A successful partnership requires that the buyer have an understanding of its strengths, weaknesses, and objectives.
As discussed last month, there are many factors to be considered in choosing an outsourcing partner. First and foremost, one must know oneself. Then it is possible to establish criteria to determine the advantages and/or disadvantages of a potential relationship.
A primary question is: Why do you want to outsource? Have goals been established along with strategies, including outsourcing processes? It is within this context that you must think about your company: who you are, where you are going, and what the options are for getting there. It is important to know what you can or should outsource and the advantages relative to your goals.
The first step is to have intimate knowledge of all the company's business processes. This includes the purpose, inputs, outputs, resources required for execution, quality requirements, and associated costs. Second, you should know what company processes are core and not to be outsourced because they provide a competitive advantage. Third, in terms of purpose, there must be a clear understanding of what the process is to accomplish. Fourth, if you or a client are to provide input to the provider to execute a process, it is critical to know the specifications. What specific information must be provided to the provider, and what are the specific outputs required from the provider? Also, quality requirements must be established so that both input and output meet these standards.
To measure quality, there must be metrics. Therefore, your processes must have numbers (indicators) that measure, for example poor, average, or excellent performance. Moreover, these must be understood across the spectrum of management, technology, and staff-who is responsible for what? By having this knowledge, you have a foundation for negotiating metrics and measuring whether an outsourcing provider is meeting-or going to meet-expectations.
Regarding resources involved in processes, the human capital aspect relates to competence (knowledge/skills/experience) and cost/value. Therefore, when evaluating a provider, you should be aware of the competence of your personnel and that of the provider, and whether they have equal or better talent based on the objectives of outsourcing. Attempting to outsource processes without knowing the in-house human cost/value of performance is impractical. The same applies to technology resources used to support process execution. Without having a grasp of all of these factors, it is impossible to determine the actual merits of outsourcing. Can providers do it as well or better? Can they do it more inexpensively/cost-effectively? Will outsourcing improve company and customer value? In other words: What are the advantages?
Smooth Transition
Another consideration is human capital reassignment, should certain processes be outsourced. When outsourcing is under consideration, individuals become anxious, wondering what will happen to them if their processes are chosen. At times, productivity suffers and key employees may resign because of the uncertainty. Consequently, knowing the capabilities of the staff and their contributions in other process areas will enable you to inform, prepare, train, and transfer the desired personnel with minimal anxiety for everyone.

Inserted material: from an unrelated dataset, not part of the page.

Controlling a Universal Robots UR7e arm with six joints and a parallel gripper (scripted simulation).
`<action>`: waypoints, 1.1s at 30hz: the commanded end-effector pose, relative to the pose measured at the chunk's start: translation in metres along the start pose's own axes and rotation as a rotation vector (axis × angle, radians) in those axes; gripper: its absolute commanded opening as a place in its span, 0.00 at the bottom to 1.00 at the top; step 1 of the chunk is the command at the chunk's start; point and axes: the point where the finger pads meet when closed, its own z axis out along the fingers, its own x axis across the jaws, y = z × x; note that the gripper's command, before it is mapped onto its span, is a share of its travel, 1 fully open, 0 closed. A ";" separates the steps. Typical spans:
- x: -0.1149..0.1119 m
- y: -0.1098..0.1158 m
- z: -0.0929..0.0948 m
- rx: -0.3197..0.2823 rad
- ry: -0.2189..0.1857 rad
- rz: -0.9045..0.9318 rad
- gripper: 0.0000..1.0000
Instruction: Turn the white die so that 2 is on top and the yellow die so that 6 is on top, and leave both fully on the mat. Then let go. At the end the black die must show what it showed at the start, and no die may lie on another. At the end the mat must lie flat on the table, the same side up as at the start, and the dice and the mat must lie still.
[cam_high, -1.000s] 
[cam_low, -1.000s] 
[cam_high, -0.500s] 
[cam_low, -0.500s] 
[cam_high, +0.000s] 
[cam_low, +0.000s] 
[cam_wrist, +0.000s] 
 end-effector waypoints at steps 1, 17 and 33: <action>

As you contemplate establishing a relationship with an outsourcing provider, an assessment of contracting capabilities should be conducted. This evaluation should address the internal legal staff's or outside law firm's competencies relative to the particulars of creating and evaluating outsourcing contracts (such as IT licensing agreements), as well as technical and business advantages and disadvantages. Obviously, the contract negotiating team should be experienced and prepared with all aspects of contracts relative to the type of products and services being provided, as well as dealing with the provider's business and contracting practices. Now you may ask: "Can we really be that thorough every time we outsource?" Maybe not. But a company must have criteria to distinguish between the known and unknown and be willing to go in-depth when necessary. If you don't, the potential problems/costs could be substantial.
From the discussions over the past two months, it's clear that both the buyer and the provider require considerable preparation if a relationship is going to allow each to achieve its objectives. For the unprepared, the results can be traumatic and costly.